▶ _Problem statement_
Only lines containing the word "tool" belong in the answer; copy each one from the records.

====== The data ======

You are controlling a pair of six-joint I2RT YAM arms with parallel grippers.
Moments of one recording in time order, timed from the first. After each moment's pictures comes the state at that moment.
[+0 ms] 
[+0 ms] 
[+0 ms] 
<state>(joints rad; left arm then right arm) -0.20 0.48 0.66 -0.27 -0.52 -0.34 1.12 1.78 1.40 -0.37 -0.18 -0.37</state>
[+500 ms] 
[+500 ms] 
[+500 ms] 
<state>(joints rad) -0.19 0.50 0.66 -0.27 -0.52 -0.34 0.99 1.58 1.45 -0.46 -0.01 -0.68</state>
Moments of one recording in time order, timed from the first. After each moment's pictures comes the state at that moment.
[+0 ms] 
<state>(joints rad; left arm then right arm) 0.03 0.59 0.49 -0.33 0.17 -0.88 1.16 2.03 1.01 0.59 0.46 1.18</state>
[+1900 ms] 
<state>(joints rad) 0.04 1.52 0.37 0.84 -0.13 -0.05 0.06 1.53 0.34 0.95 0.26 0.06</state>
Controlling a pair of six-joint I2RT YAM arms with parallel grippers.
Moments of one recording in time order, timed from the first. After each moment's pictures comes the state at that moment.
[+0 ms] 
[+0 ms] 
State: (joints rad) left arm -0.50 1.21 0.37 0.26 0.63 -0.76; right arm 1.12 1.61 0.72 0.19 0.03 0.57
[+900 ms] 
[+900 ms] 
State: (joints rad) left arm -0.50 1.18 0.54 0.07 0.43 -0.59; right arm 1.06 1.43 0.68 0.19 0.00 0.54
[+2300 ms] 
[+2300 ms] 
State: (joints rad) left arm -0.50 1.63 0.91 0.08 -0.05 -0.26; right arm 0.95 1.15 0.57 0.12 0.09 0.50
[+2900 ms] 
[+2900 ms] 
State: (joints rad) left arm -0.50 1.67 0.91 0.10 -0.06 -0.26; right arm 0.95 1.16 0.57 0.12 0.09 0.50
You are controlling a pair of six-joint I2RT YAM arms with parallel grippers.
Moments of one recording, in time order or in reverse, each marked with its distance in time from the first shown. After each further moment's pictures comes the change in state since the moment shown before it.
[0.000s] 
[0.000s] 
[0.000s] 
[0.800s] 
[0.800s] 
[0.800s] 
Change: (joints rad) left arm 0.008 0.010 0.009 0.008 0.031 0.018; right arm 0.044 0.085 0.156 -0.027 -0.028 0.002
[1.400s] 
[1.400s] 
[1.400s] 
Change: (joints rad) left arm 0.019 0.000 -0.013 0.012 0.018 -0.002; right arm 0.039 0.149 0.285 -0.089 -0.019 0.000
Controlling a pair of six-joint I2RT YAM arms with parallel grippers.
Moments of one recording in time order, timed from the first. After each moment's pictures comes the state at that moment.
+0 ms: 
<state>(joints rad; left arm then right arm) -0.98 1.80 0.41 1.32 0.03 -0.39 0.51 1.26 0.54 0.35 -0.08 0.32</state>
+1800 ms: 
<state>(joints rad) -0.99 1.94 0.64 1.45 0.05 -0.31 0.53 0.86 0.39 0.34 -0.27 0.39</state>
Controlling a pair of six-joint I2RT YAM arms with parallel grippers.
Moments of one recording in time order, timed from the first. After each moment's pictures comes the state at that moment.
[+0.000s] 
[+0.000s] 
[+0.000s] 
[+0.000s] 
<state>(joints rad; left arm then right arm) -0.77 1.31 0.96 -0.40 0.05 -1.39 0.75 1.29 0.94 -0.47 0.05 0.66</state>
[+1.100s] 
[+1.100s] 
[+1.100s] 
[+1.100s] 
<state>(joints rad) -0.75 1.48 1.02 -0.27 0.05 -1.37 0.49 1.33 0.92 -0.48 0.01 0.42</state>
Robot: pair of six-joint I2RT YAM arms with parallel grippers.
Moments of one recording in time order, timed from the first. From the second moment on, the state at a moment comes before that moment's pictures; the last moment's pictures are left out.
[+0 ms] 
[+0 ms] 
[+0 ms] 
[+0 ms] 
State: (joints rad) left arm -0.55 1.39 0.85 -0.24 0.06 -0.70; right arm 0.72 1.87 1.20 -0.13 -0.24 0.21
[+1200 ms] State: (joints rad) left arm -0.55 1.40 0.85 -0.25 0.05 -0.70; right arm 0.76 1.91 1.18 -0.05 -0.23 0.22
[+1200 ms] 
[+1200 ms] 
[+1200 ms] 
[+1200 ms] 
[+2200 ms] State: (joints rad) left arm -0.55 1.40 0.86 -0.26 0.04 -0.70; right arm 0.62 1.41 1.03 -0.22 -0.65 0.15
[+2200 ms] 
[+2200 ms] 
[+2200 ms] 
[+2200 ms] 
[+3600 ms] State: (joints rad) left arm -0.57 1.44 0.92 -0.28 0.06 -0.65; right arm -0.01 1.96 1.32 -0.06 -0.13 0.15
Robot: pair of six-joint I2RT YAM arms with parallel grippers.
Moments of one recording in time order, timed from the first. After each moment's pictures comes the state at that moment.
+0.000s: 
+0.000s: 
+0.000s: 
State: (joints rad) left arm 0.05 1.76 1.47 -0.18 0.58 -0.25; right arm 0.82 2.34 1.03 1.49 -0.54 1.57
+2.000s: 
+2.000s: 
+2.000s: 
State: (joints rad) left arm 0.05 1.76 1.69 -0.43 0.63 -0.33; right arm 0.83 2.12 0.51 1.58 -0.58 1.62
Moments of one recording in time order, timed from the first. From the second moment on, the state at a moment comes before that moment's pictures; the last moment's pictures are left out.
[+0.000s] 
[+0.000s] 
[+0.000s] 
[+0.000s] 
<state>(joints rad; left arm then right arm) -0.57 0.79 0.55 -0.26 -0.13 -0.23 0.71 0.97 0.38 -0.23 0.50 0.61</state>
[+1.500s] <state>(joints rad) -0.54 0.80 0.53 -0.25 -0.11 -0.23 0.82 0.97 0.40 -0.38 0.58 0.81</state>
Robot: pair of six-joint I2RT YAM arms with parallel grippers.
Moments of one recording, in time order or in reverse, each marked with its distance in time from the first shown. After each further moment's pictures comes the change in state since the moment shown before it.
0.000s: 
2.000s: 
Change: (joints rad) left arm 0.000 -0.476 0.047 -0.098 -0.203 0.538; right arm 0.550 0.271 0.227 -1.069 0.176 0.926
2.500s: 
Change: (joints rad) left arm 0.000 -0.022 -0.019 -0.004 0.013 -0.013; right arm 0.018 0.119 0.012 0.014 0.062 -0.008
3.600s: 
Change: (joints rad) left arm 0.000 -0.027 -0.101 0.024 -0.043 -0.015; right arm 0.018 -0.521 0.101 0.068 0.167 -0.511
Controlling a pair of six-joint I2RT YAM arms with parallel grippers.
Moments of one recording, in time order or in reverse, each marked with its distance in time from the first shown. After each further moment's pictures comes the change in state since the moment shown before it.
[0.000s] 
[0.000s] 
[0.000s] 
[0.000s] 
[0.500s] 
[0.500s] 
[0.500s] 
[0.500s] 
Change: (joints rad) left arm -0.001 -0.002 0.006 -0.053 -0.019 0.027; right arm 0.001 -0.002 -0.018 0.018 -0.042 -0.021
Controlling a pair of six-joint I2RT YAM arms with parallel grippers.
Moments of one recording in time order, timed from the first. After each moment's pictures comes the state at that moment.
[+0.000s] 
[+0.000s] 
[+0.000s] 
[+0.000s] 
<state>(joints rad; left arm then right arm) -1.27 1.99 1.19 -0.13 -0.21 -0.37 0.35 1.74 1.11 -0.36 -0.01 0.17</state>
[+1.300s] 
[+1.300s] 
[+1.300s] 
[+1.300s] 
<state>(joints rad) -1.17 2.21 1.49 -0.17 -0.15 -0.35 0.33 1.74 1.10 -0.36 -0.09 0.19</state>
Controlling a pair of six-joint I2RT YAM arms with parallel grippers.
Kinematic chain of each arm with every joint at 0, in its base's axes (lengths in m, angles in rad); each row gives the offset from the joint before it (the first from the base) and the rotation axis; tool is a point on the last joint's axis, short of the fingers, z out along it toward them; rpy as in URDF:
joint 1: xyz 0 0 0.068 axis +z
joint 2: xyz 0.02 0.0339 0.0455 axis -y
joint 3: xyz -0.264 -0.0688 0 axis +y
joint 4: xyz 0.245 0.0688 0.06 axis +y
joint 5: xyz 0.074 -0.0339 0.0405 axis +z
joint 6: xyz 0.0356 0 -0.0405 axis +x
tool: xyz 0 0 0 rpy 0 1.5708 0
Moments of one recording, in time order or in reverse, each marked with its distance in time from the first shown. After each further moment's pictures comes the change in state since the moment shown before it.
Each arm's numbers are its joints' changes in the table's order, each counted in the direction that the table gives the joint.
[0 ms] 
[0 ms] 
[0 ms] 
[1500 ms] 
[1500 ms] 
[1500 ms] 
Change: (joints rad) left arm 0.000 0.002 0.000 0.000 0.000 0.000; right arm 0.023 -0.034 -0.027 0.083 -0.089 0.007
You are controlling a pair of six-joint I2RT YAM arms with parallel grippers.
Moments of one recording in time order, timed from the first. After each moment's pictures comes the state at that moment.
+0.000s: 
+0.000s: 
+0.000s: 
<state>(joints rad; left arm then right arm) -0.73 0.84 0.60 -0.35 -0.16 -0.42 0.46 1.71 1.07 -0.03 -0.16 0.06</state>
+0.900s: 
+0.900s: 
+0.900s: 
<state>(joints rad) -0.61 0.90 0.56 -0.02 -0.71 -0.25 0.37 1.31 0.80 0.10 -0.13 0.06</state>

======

▶ _Result for this task_
Kinematic chain of each arm with every joint at 0, in its base's axes (lengths in m, angles in rad); each row gives the offset from the joint before it (the first from the base) and the rotation axis; tool is a point on the last joint's axis, short of the fingers, z out along it toward them; rpy as in URDF:
tool: xyz 0 0 0 rpy 0 1.5708 0

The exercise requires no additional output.